(Work task): Nothing in the data should change when you return it, but leave the pictures out.

(Information shown):
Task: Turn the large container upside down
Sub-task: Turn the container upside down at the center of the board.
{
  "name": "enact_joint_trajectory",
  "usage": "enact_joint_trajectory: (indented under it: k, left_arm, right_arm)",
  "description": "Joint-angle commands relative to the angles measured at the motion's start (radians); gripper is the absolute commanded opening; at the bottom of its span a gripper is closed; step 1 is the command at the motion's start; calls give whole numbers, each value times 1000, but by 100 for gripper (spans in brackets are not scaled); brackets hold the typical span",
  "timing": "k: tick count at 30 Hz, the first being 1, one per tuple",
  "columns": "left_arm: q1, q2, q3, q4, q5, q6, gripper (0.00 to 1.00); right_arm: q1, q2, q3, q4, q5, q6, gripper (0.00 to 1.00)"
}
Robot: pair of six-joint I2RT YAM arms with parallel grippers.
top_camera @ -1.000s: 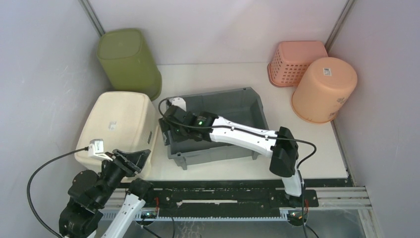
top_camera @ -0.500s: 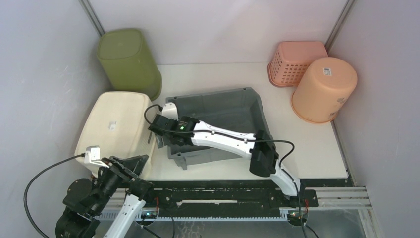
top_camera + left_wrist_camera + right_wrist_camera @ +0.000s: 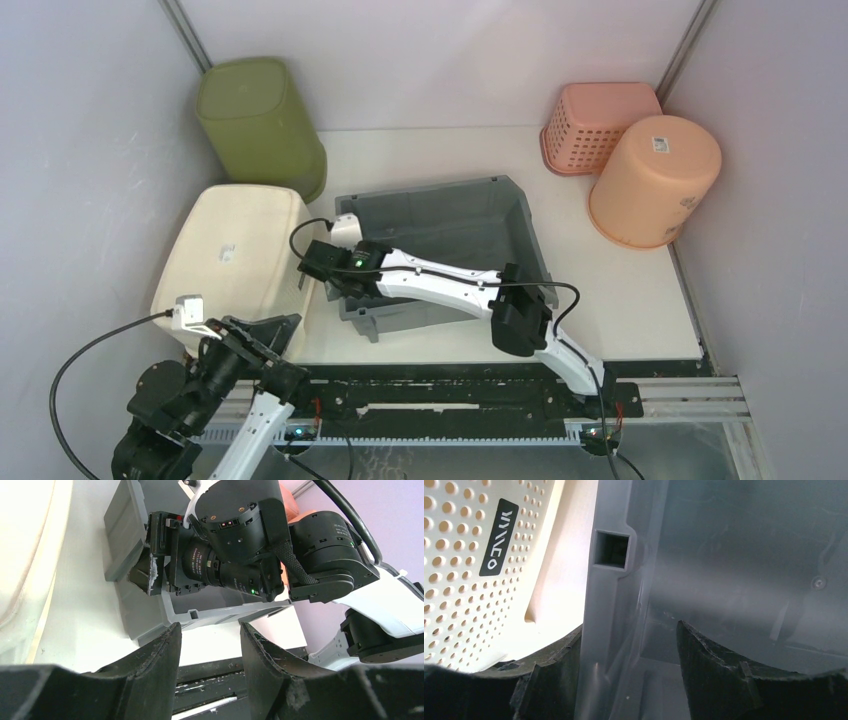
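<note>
The large grey container (image 3: pixel 480 215) stands open side up in the middle of the table. My right gripper (image 3: pixel 322 272) straddles its left wall near the front left corner. In the right wrist view, that wall (image 3: pixel 611 595) runs between the fingers of my right gripper (image 3: pixel 629 645). The outer finger lies against the wall and the inner one stands a gap off it, so the jaws are open. My left gripper (image 3: pixel 210 650) hangs open and empty near the table's front left (image 3: pixel 272 328). It looks towards the container's corner (image 3: pixel 125 535).
An upturned cream perforated basket (image 3: pixel 235 250) sits close beside the container's left wall. A green bin (image 3: pixel 258 120) stands at the back left. A pink basket (image 3: pixel 600 125) and an orange bucket (image 3: pixel 655 180) are at the back right.
My right gripper has shifted left from inside the container onto its left wall, and its jaws have narrowed around it. The left arm has drawn back slightly towards its base.
</note>
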Motion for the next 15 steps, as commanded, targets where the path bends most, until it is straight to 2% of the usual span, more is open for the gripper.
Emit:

(Task result):
Task: Turn the large container upside down
Sub-task: Turn the container upside down at the center of the board.
{
  "name": "enact_joint_trajectory",
  "usage": "enact_joint_trajectory: (indented under it: k, left_arm, right_arm)",
  "description": "Joint-angle commands relative to the angles measured at the motion's start (radians); gripper is the absolute commanded opening; at the bottom of its span a gripper is closed; step 1 is the command at the motion's start; calls give whole numbers, each value times 1000, but by 100 for gripper (spans in brackets are not scaled); brackets hold the typical span",
  "timing": "k: tick count at 30 Hz, the first being 1, one per tuple",
  "columns": "left_arm: q1, q2, q3, q4, q5, q6, gripper (0.00 to 1.00); right_arm: q1, q2, q3, q4, q5, q6, gripper (0.00 to 1.00)"
}
Robot: pair of six-joint I2RT YAM arms with parallel grippers.
top_camera @ -1.000s: 
top_camera @ -0.500s: 
top_camera + left_wrist_camera + right_wrist_camera @ +0.000s: 
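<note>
The large grey container (image 3: pixel 480 215) stands open side up in the middle of the table. My right gripper (image 3: pixel 322 272) straddles its left wall near the front left corner. In the right wrist view, that wall (image 3: pixel 611 595) runs between the fingers of my right gripper (image 3: pixel 629 645). The outer finger lies against the wall and the inner one stands a gap off it, so the jaws are open. My left gripper (image 3: pixel 210 650) hangs open and empty near the table's front left (image 3: pixel 272 328). It looks towards the container's corner (image 3: pixel 125 535).
An upturned cream perforated basket (image 3: pixel 235 250) sits close beside the container's left wall. A green bin (image 3: pixel 258 120) stands at the back left. A pink basket (image 3: pixel 600 125) and an orange bucket (image 3: pixel 655 180) are at the back right.
My right gripper has shifted left from inside the container onto its left wall, and its jaws have narrowed around it. The left arm has drawn back slightly towards its base.
</note>
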Motion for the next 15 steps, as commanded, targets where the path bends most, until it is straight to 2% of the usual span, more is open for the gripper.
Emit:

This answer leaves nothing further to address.